= Instructions to follow =
Each line below containing the word "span" needs to be shown.

◆ ◆ ◆ ◆

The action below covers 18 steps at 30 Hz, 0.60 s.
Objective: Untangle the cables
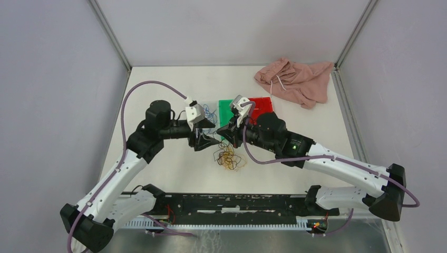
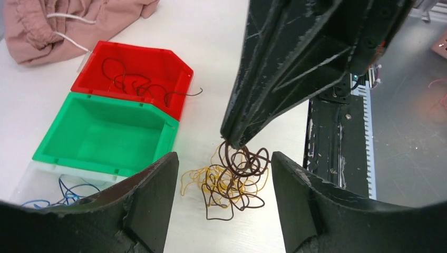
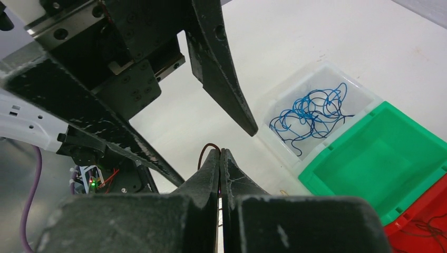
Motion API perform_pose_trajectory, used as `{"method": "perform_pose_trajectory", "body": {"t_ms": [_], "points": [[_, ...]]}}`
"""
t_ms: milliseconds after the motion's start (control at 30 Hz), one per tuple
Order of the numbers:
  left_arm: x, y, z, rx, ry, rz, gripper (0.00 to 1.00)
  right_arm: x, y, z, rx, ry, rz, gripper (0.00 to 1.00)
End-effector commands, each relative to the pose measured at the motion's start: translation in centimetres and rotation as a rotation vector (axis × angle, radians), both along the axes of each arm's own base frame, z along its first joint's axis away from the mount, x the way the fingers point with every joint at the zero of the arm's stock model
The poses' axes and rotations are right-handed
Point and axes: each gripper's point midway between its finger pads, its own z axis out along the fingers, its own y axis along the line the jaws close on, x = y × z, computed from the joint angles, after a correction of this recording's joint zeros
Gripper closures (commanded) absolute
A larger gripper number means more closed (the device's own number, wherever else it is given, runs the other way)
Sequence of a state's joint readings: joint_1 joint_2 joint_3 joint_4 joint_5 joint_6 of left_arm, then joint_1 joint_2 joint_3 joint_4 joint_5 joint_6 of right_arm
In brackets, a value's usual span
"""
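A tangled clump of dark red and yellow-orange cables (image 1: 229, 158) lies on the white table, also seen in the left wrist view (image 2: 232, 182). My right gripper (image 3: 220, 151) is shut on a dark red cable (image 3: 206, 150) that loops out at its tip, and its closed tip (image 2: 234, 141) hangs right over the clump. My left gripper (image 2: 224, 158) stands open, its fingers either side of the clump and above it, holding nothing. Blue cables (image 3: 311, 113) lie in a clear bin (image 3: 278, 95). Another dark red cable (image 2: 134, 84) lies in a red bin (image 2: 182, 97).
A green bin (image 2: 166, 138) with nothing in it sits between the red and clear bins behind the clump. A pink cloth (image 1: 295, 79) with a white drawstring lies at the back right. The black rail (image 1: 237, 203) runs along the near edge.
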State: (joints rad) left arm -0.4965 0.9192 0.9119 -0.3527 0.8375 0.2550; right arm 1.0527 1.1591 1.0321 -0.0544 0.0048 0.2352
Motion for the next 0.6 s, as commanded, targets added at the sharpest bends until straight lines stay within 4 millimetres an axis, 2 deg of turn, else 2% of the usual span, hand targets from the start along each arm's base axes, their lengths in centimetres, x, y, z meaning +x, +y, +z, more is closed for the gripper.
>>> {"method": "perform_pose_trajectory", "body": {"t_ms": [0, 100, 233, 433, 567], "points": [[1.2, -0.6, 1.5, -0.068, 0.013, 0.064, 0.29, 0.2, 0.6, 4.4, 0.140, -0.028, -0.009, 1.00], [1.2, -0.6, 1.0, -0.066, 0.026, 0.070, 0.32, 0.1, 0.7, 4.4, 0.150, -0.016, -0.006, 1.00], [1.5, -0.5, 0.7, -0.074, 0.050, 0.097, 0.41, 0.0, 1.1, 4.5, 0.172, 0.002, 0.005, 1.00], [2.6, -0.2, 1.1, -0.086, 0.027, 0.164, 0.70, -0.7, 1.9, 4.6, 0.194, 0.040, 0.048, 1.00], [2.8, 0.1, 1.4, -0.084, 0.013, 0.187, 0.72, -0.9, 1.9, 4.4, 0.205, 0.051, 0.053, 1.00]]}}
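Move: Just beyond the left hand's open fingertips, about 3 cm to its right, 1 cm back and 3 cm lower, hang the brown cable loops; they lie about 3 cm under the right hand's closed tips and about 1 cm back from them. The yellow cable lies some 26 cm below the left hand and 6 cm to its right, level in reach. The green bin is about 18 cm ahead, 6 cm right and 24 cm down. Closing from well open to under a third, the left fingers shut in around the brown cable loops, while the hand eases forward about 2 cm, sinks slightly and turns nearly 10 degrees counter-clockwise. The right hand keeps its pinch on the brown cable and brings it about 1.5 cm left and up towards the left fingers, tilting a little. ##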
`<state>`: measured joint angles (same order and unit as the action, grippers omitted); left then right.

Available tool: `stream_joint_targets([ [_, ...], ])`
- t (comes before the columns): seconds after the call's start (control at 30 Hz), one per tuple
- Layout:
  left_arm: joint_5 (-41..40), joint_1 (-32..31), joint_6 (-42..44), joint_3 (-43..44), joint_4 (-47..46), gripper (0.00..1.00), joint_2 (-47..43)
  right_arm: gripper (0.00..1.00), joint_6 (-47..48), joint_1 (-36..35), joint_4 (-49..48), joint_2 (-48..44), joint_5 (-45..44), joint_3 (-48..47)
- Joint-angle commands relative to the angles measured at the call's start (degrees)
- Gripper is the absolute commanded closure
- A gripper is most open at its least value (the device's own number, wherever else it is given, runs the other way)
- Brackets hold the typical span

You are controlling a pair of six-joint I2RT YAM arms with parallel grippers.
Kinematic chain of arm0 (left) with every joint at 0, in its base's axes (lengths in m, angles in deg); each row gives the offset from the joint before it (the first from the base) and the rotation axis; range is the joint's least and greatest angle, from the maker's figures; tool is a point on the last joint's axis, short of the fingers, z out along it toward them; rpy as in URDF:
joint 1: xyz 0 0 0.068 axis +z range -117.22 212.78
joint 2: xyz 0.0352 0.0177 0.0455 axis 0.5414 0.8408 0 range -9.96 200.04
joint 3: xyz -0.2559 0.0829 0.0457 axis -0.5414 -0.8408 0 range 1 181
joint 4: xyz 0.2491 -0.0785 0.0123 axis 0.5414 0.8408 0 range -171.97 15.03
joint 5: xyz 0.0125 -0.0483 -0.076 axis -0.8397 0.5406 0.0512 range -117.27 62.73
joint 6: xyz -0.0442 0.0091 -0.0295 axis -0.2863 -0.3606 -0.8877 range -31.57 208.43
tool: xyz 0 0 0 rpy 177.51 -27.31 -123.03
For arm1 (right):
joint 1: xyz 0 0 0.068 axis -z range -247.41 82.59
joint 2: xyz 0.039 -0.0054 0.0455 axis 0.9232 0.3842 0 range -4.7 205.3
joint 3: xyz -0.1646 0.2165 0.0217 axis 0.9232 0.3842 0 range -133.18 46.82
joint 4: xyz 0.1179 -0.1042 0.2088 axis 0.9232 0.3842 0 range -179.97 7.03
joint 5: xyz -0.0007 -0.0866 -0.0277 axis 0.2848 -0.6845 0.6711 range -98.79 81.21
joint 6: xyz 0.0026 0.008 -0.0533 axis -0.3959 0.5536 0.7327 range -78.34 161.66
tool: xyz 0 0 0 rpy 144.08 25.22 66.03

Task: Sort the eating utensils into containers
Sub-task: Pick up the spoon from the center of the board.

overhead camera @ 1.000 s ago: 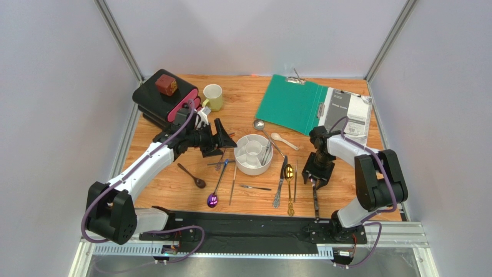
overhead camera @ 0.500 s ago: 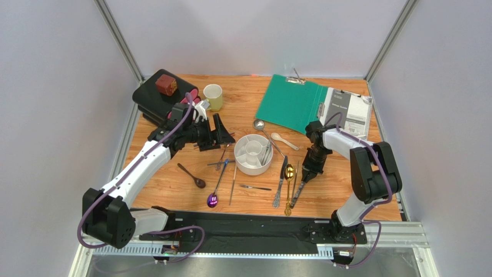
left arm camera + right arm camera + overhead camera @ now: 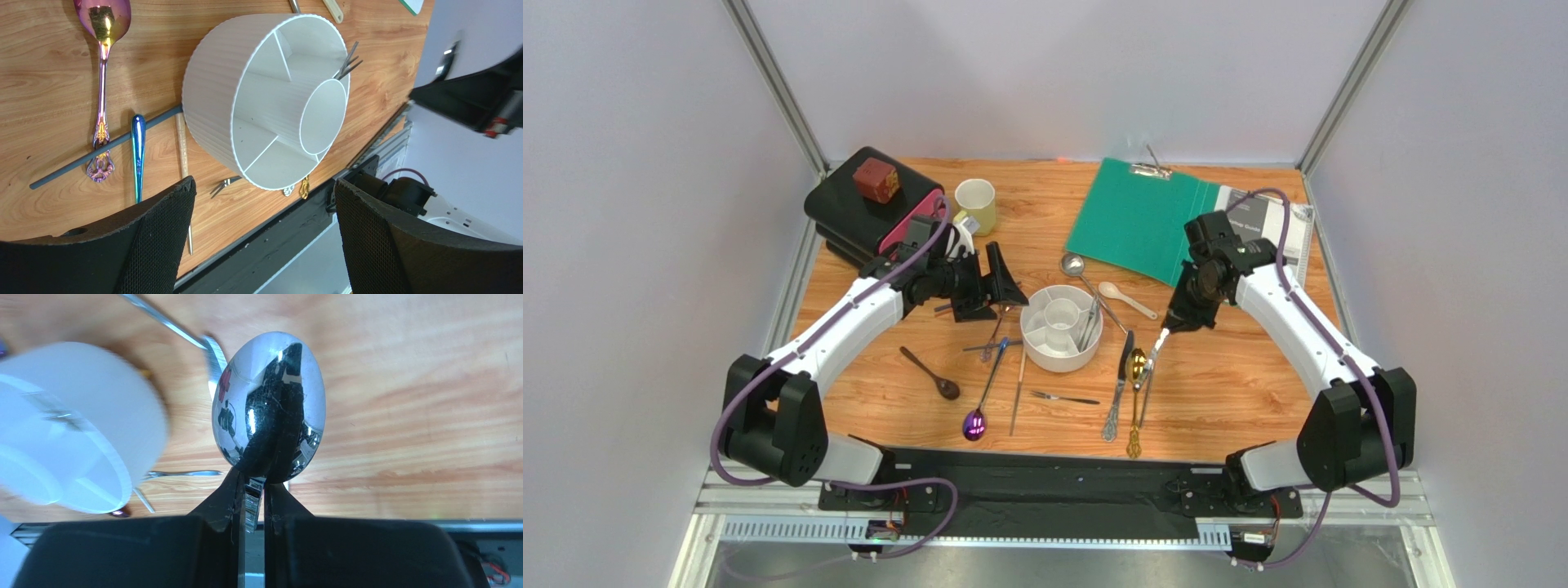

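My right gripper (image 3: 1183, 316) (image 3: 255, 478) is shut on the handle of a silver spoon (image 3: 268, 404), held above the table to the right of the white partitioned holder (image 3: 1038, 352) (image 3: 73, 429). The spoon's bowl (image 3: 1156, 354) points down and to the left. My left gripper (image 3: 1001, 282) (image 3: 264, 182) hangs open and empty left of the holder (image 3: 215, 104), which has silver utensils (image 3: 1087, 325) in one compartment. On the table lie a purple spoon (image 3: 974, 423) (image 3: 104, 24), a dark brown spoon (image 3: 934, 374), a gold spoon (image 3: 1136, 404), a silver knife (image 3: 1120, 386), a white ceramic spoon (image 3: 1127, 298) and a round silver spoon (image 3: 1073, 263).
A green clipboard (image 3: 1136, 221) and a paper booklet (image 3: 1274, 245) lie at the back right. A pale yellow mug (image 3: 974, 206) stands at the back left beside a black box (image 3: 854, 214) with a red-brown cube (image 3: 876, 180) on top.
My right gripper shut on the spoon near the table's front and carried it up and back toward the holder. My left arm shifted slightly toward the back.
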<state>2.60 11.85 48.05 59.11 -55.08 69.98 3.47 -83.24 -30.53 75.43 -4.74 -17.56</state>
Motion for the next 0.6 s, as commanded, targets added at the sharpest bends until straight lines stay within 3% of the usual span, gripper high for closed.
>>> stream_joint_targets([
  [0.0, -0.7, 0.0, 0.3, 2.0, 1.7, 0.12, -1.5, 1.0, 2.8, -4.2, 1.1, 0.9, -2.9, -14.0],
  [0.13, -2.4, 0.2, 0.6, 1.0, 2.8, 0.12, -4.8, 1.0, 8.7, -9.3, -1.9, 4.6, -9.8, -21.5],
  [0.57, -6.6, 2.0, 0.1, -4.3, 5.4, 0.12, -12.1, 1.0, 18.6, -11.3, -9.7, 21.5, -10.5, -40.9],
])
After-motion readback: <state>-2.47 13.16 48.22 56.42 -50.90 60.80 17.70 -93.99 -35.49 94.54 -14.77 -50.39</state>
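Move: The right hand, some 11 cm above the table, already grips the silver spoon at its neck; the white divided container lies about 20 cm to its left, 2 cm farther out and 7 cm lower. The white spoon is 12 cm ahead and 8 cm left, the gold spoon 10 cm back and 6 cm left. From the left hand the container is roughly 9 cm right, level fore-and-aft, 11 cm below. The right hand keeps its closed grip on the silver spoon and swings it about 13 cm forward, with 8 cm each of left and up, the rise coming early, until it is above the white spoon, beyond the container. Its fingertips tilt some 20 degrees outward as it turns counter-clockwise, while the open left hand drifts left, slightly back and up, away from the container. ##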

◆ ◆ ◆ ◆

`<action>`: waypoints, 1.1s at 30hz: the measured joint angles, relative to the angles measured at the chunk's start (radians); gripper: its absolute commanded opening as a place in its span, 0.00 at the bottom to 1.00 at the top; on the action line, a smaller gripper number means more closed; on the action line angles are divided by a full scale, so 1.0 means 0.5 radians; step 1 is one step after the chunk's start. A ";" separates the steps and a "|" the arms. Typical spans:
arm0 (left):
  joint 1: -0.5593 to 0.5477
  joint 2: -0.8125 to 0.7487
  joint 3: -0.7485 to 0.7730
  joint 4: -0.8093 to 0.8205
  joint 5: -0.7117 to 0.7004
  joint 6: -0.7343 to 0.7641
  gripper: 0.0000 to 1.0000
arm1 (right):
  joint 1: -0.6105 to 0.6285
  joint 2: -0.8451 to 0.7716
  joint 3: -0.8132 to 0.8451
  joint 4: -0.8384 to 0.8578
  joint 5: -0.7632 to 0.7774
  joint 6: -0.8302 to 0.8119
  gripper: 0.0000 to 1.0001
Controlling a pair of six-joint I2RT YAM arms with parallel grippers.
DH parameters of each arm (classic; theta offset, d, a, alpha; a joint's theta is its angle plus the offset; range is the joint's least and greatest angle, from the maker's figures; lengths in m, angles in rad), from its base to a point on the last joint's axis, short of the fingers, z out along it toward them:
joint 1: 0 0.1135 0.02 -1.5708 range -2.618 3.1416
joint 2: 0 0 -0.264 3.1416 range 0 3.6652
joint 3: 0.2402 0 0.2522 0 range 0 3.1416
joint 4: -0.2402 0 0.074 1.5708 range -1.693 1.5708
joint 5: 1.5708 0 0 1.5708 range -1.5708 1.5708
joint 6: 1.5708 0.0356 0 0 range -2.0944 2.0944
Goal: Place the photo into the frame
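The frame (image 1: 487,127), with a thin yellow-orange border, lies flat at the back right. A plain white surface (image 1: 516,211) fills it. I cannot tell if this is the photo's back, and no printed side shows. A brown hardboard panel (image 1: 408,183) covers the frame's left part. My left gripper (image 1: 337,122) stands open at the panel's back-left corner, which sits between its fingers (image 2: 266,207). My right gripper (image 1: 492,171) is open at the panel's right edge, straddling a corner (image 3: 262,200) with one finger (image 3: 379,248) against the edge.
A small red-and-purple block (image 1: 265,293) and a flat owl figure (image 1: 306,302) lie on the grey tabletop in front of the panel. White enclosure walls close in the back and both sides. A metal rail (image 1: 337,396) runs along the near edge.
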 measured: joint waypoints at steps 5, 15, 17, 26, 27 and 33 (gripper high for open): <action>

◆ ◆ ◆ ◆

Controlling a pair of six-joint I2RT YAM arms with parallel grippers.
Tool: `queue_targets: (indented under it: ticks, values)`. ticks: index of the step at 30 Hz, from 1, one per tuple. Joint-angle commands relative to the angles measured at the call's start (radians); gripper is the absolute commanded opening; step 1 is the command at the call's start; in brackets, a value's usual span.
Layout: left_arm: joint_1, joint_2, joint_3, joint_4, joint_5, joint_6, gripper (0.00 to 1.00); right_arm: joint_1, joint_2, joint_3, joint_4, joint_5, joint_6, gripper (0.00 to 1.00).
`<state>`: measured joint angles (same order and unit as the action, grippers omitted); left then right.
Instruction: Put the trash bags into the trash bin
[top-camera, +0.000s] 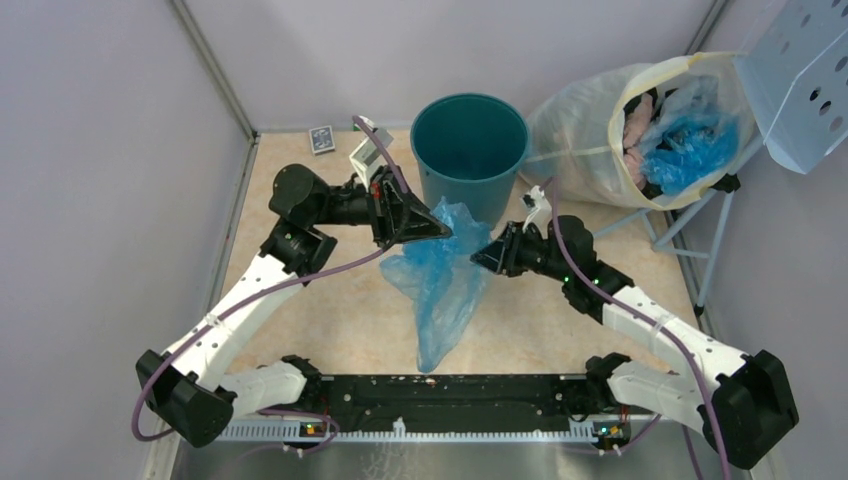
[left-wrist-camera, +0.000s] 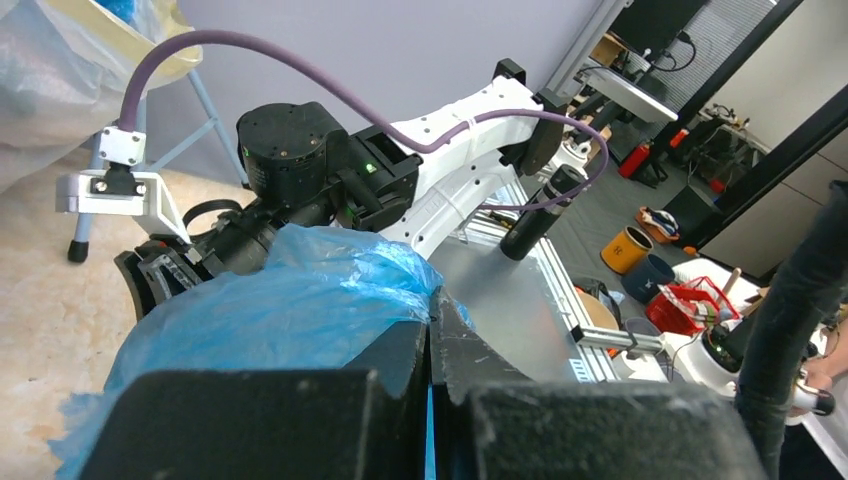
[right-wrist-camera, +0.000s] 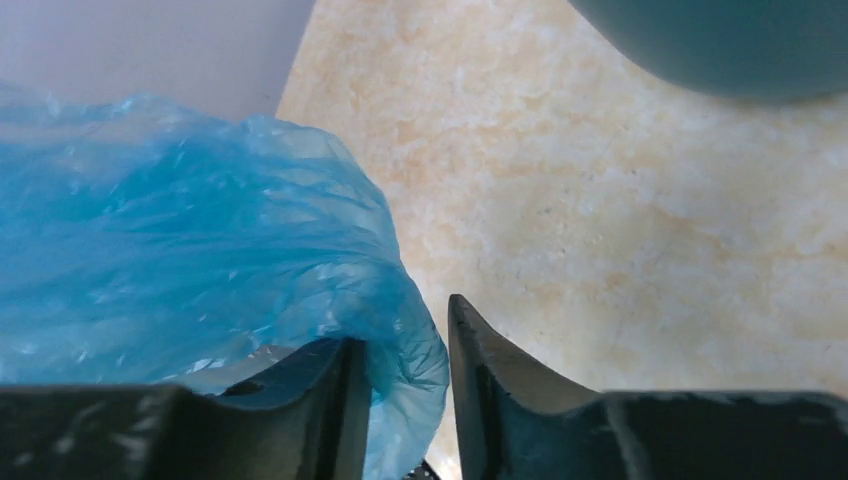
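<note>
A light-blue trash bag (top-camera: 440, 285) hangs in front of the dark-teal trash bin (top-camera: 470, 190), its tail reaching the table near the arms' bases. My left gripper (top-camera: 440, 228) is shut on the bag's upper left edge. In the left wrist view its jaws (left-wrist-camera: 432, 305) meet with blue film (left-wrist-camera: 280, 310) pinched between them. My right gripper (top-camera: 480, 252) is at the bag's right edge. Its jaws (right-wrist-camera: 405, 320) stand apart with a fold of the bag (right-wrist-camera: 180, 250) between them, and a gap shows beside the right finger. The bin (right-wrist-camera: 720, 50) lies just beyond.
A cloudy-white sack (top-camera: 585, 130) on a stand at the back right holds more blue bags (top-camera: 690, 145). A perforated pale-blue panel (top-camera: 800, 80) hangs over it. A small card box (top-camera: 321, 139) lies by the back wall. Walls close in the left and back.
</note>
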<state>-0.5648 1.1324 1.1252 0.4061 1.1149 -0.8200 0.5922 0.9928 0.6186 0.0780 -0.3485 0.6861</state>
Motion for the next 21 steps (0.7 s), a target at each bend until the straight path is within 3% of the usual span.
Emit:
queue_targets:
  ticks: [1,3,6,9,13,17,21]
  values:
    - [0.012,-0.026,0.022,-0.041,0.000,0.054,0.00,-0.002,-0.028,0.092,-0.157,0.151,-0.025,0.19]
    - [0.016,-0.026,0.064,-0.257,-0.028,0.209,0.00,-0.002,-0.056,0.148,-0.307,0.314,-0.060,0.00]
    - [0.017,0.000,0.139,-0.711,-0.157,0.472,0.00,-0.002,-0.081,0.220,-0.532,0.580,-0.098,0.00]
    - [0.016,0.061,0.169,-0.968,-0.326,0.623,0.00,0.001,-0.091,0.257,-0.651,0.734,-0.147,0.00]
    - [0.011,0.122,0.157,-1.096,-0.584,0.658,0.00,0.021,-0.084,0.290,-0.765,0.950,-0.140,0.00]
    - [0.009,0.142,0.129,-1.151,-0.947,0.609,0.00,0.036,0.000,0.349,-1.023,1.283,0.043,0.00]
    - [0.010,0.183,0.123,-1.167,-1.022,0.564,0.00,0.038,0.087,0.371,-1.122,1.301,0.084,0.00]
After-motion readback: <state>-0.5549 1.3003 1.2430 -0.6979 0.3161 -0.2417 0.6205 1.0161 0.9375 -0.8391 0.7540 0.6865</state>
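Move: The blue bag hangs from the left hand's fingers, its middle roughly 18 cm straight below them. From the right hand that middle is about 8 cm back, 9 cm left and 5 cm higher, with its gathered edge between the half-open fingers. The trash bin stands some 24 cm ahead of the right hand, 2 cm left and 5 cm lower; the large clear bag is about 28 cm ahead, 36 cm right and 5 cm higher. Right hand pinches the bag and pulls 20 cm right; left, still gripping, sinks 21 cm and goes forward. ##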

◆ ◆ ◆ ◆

= Task answer =
In brackets, a value's usual span
Motion for the next 0.6 s, as commanded, targets added at the sharpest bends until straight lines stay within 4 millimetres an axis, 2 deg of turn, else 2% of the usual span, hand targets from the start along each arm's base axes, their lengths in centimetres, x, y, z meaning +x, +y, +z, more is closed for the gripper.
- Brackets hold the typical span
Motion for the next 0.6 s, as commanded, targets added at the sharpest bends until straight lines stay within 3% of the usual span, gripper high for closed.
`<action>`: waypoints, 1.1s at 30hz: the measured joint angles, relative to the angles measured at the chunk's start (radians); gripper: its absolute commanded opening as a place in its span, 0.00 at the bottom to 1.00 at the top; on the action line, a smaller gripper number means more closed; on the action line angles are divided by a full scale, so 1.0 means 0.5 radians; step 1 is one step after the chunk's start. A ";" separates the steps and a "|" the arms. Typical spans:
Tool: `queue_targets: (indented under it: ticks, values)`. ticks: index of the step at 30 Hz, from 1, one per tuple. Joint-angle commands relative to the angles measured at the call's start (radians); gripper is the absolute commanded opening; step 1 is the command at the call's start; in brackets, a value's usual span.
Motion for the next 21 steps (0.7 s), a target at each bend until the straight path is within 3% of the usual span.

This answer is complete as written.